I sometimes feel entitled to my own emotions — anger, sadness, frustration. There are some days when I don’t want to take the higher road and just let something go like it was nothing, days when the “Jesus answer” simply isn’t enough. Times when I want to actually express how I feel, when it gets too much for me and I feel like I can’t just let God take it away.
But other people have to suffer for that, and in that way, I feel cursed.
I was raised in a family where apologies weren’t enough. It wasn’t enough to give one, and it wasn’t enough to receive one. I don’t think I’ve ever heard any of my family members, including myself, apologize to each other for something deeply hurtful, like yelling or threatening or striking each other. We’ve always chosen the low road, letting things smooth over in a way that doesn’t allow us to forget how we’ve wronged each other, only push it to the back of our minds so that some day they can boil over again.
I’ve never really learned to apologize. I do my best to, but even then, I’m not very good at it, whatever that means. Then again, only once in my life have I received an apology for something deeply hurtful where the person understood why I was hurt, and that took almost two years to get around to. And I almost leapt up for a victory lap on that one.
But it’s not a victory. Everytime we apologize or receive an apology, everytime we admit that we were wrong, it’s like straightening out a painting on a wall. Something went wrong, and you can only do your best to put it as close to what it was before as possible. But sometimes, while straightening out that painting, you realize that the spot on the wall where the painting is at isn’t even the right one for it.
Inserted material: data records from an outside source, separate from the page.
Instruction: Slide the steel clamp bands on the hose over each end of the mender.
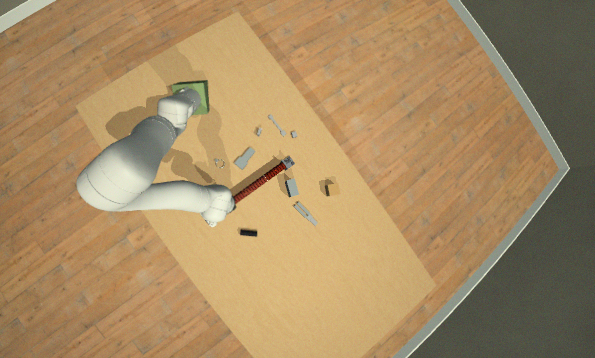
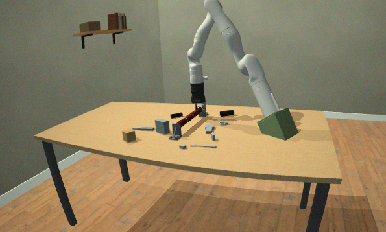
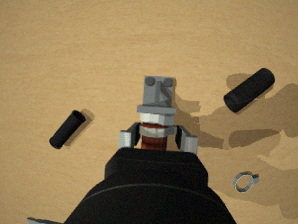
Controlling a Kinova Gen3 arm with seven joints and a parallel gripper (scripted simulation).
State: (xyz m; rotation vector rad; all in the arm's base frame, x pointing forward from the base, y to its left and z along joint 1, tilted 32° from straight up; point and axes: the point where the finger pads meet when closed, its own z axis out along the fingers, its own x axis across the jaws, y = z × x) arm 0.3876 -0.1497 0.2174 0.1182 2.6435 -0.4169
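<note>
Now: the grey block 26 cm to the left of my hand, 15 cm ahead of it and 2 cm below it. From my hand the other things lie so: wrench: 42 cm to the left, 10 cm behind, 5 cm below; then wooden cube: 38 cm to the left, 29 cm ahead, 3 cm below.
</note>
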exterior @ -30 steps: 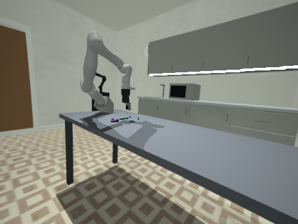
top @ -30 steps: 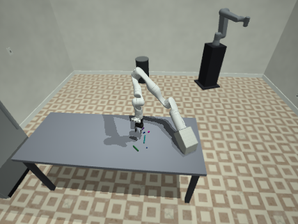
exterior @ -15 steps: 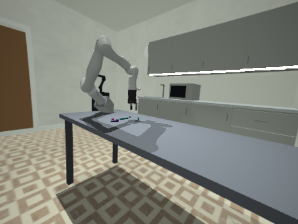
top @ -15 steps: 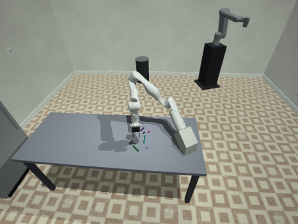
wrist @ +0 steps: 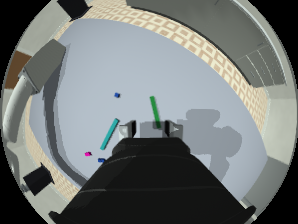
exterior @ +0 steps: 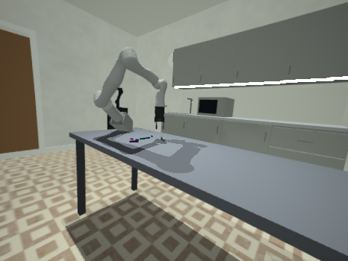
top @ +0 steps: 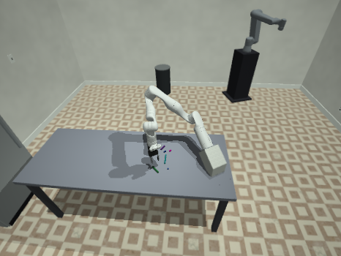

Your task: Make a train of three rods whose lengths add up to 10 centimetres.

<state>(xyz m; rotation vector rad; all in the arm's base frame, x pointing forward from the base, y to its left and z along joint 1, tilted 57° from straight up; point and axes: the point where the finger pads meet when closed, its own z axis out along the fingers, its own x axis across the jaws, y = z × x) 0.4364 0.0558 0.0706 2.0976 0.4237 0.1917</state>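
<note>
Now: hand 90 mm above the green rod, 20 mm to the right of it and 10 mm short of it. From my hand the other things lie so: magenta rod: 160 mm behind, 150 mm to the right, 90 mm below; turquoise rod: 100 mm behind, 90 mm below, 60 mm to the right; purple rod: 200 mm to the right, 100 mm behind, 90 mm below.
</note>
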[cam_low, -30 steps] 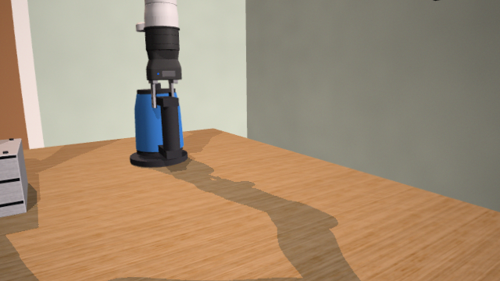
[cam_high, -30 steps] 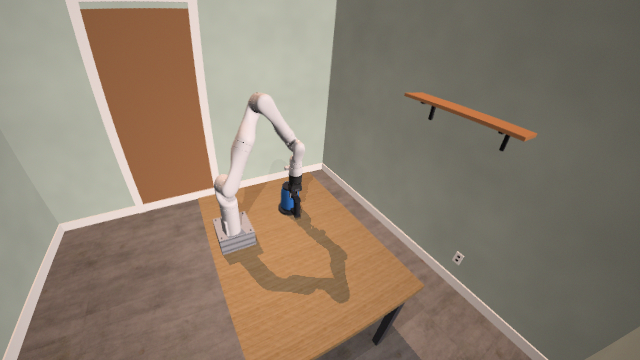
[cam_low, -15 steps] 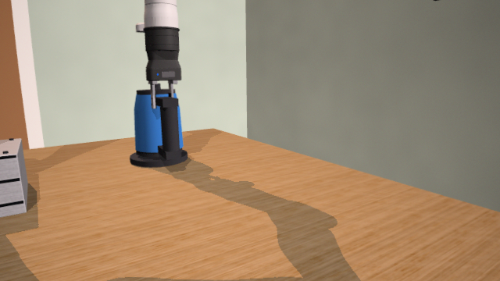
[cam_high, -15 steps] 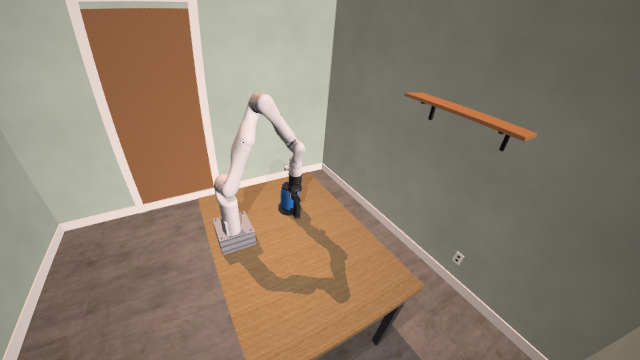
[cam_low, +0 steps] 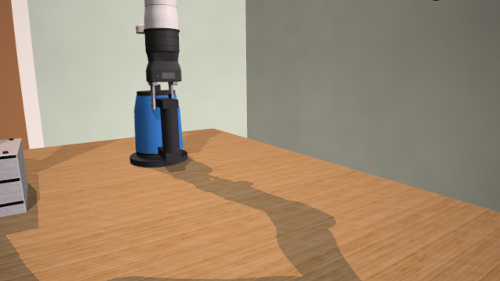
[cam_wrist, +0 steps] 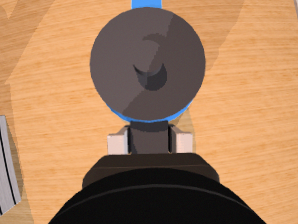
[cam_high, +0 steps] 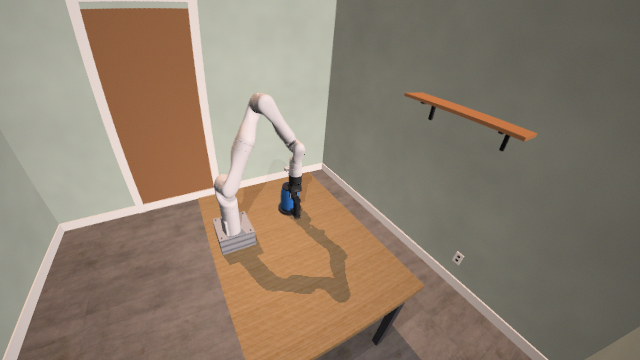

Turn it inwards, I used to think. I thought that if I forced those negative feelings onto myself, it’d be like paying back the way that I’d hurt a friend. But it’s too easy to become angry with myself, to envelope myself in hatred and bring myself down as far as possible. And nobody wins that way. Nobody. Only more hurt can result from it, and in that way, I’ve been wrong for a solid portion of my life.
But sometimes explaining why things are the way they are isn’t enough. Sometimes you have to create a reason why things don’t have to be the way they are to make things right.
My reason?
“Men dream, aspire, and through indomitable force of will achieve the impossible.”
Because I love my friends, and more than that, I love people; part of that is learning how to forgive and be forgiven.
And maybe I still don’t know how to bring out of my mouth what I feel in my heart, but I do mean it. And I am sorry.